TASK BRIEF ::
No picture belongs in the copy. Repeat each line below exactly.

=== Section Start ===

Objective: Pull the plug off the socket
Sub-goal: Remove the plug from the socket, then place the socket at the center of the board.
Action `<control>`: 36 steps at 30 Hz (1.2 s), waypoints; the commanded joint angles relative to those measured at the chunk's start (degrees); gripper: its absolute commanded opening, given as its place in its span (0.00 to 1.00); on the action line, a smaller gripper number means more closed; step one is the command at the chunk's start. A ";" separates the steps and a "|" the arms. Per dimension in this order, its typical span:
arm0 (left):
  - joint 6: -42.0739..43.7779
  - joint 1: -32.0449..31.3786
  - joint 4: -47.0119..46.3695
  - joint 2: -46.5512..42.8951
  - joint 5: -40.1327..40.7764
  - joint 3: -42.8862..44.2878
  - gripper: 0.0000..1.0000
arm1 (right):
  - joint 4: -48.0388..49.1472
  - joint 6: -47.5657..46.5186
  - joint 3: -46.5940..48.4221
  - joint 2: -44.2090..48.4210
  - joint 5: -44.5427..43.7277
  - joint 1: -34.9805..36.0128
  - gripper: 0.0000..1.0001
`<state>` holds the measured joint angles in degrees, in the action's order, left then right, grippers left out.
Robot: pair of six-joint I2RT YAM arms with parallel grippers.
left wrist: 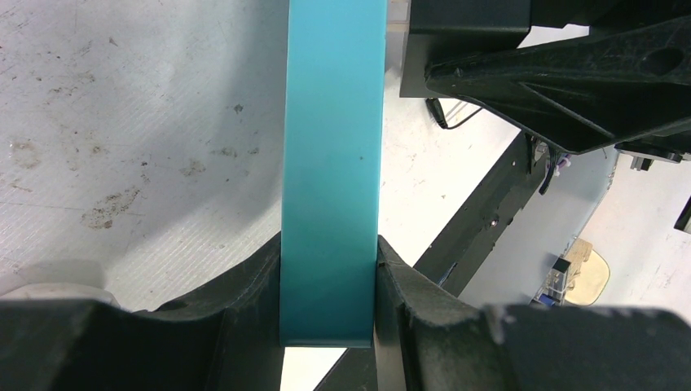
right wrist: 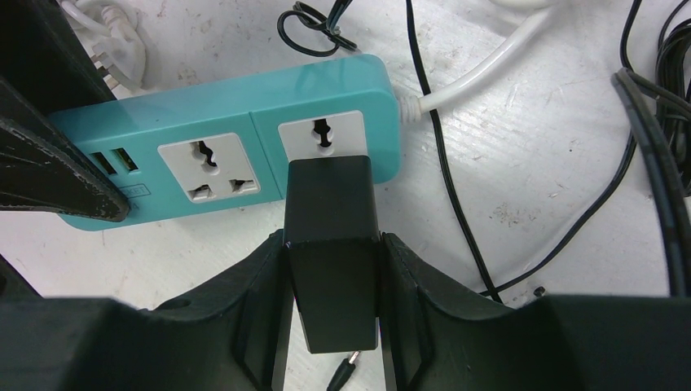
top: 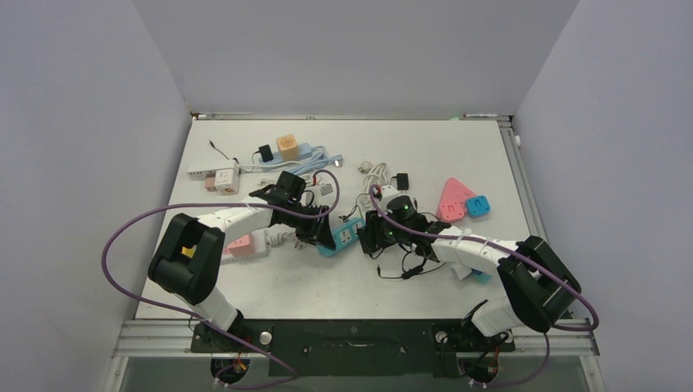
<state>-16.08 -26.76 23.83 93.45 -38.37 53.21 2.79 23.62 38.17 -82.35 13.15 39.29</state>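
A teal socket strip [top: 344, 237] [right wrist: 244, 155] lies at the table's middle. My left gripper [top: 324, 236] [left wrist: 330, 273] is shut on its narrow end, both pads pressed flat against the teal sides [left wrist: 332, 163]. A black plug [right wrist: 330, 220] stands with its front end against the strip's right outlet, covering the lower holes. My right gripper [top: 374, 232] [right wrist: 332, 273] is shut on that plug, one finger on each side. The strip's left outlet and two USB ports are bare. A white cord [right wrist: 481, 69] leaves the strip's right end.
Black cables [top: 409, 265] [right wrist: 652, 122] trail around the right gripper. A pink triangular adapter [top: 453, 198] and a blue cube [top: 478, 206] lie to the right. An orange cube [top: 287, 145], a white strip [top: 204, 171] and a pink strip [top: 241, 245] lie on the left side.
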 commanded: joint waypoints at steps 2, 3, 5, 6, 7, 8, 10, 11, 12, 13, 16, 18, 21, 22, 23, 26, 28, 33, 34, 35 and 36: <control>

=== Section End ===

REPLY TO THE EXERCISE ::
Objective: Pull the plug off the socket
Sub-goal: Remove the plug from the socket, then place the socket at the center of the board.
Action `<control>`: 36 steps at 30 Hz (1.2 s), waypoints; the commanded joint angles relative to those measured at the chunk's start (degrees); gripper: its absolute commanded opening, given as its place in its span (0.00 to 1.00); on the action line, a smaller gripper number means more closed; step one is the command at the chunk's start. A ";" separates the steps and a "|" the arms. Per dimension in this order, its typical span:
arm0 (left):
  - joint 6: -42.0739..43.7779
  - joint 1: -32.0449..31.3786
  - joint 4: -47.0119..46.3695
  - joint 2: -46.5512..42.8951
  - joint 5: -40.1327..40.7764
  - joint 3: -42.8862..44.2878
  - gripper: 0.0000..1.0000
arm1 (right):
  - joint 4: -48.0388..49.1472
  - joint 6: -47.5657..46.5186
  - joint 3: -46.5940..48.4221
  - joint 2: -44.2090..48.4210
  - joint 5: -44.5427..43.7277
  - joint 1: -34.9805..36.0128
  - gripper: 0.0000..1.0001
`<state>` holds the measured joint angles in degrees, in the action's order, left then right, grippers left out.
Robot: pair of six-joint I2RT YAM arms with parallel grippers.
left wrist: 
right wrist: 
top: 
<state>-16.08 -26.76 23.83 93.45 -38.37 53.21 2.79 23.62 38.17 -82.35 13.15 39.29</state>
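A teal socket strip [top: 344, 237] [right wrist: 244, 155] lies at the table's middle. My left gripper [top: 324, 236] [left wrist: 330, 273] is shut on its narrow end, both pads pressed flat against the teal sides [left wrist: 332, 163]. A black plug [right wrist: 330, 220] stands with its front end against the strip's right outlet, covering the lower holes. My right gripper [top: 374, 232] [right wrist: 332, 273] is shut on that plug, one finger on each side. The strip's left outlet and two USB ports are bare. A white cord [right wrist: 481, 69] leaves the strip's right end.
Black cables [top: 409, 265] [right wrist: 652, 122] trail around the right gripper. A pink triangular adapter [top: 453, 198] and a blue cube [top: 478, 206] lie to the right. An orange cube [top: 287, 145], a white strip [top: 204, 171] and a pink strip [top: 241, 245] lie on the left side.
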 commanded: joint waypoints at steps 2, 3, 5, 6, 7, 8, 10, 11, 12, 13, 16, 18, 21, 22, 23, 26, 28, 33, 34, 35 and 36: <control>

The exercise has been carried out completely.